-- ACTIVITY --
Read through the listing and copy every line that contains the word "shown".

-- RECORDED DATA --
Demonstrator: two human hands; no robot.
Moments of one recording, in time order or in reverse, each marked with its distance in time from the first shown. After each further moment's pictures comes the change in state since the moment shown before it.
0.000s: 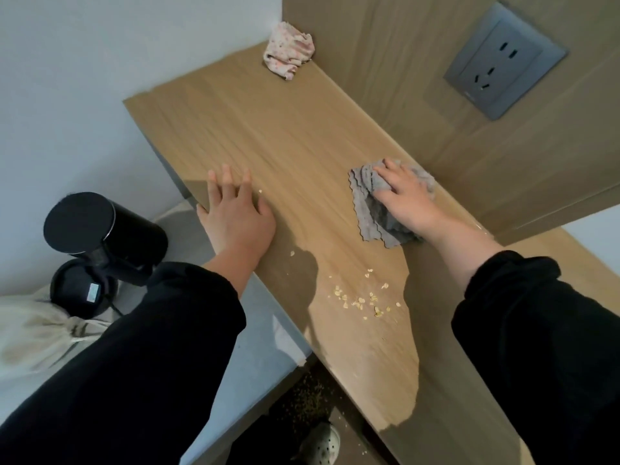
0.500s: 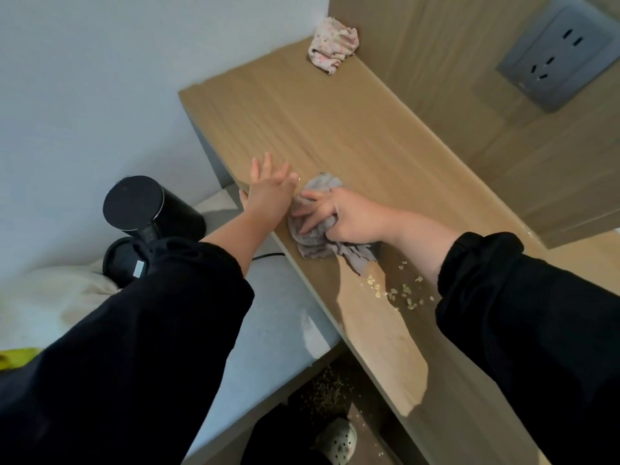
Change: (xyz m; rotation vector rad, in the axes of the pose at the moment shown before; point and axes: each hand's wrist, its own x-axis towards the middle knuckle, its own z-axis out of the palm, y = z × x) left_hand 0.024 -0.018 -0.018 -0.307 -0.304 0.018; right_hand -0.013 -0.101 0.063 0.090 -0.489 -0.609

-- FINISHED EXERCISE --
Moments of one recording, in time order or in reverse, each marked with its distance in time from the first shown. After each further moment's pictures comes the change in state since the moment shown before it.
Change: (xyz m; rotation vector rad, in the axes of the pose at the moment shown before; point and axes: each hand's wrist, its own x-axis towards the middle knuckle, its own z-axis out of the palm, y = z × x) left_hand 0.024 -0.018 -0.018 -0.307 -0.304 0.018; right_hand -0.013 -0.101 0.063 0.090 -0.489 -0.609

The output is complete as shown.